■ **WORK INSTRUCTION**: Every line below from the one containing "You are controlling" through the one containing "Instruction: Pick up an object" must be transcribed exactly. Omit all lines outside that stretch.

■ **SOURCE DATA**:
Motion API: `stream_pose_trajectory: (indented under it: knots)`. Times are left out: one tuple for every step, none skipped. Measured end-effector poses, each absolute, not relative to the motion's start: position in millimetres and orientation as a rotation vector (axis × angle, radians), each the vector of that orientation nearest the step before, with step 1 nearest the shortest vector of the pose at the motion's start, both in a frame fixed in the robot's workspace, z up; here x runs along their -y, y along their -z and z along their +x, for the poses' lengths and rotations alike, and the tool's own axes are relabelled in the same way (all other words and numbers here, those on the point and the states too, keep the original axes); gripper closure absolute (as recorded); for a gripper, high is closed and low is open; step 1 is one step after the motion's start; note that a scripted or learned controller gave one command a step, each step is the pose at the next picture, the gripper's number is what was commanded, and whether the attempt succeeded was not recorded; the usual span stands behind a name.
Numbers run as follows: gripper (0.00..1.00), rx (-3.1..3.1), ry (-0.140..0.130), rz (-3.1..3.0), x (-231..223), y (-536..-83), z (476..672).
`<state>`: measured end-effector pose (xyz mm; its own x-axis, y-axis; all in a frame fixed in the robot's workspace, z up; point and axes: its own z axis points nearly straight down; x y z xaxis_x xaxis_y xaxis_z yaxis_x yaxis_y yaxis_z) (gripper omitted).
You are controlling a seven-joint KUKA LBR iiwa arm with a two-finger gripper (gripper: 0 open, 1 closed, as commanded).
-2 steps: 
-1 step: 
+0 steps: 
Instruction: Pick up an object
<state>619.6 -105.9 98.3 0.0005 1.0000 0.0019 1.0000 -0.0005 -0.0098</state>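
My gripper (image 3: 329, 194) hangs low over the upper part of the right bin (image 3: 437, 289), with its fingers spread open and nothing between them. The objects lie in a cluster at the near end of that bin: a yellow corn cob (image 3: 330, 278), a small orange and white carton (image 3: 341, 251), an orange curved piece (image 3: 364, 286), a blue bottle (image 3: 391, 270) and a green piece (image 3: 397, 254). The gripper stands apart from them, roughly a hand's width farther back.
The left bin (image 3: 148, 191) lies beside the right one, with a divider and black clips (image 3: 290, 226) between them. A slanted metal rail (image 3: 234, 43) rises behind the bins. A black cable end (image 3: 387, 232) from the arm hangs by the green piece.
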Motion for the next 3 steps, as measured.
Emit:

■ **WRITTEN REPLY**:
You are controlling a seven-joint KUKA LBR iiwa arm with a two-finger gripper (gripper: 0 open, 1 closed, as commanded).
-2 steps: 
-1 step: 
+0 steps: 
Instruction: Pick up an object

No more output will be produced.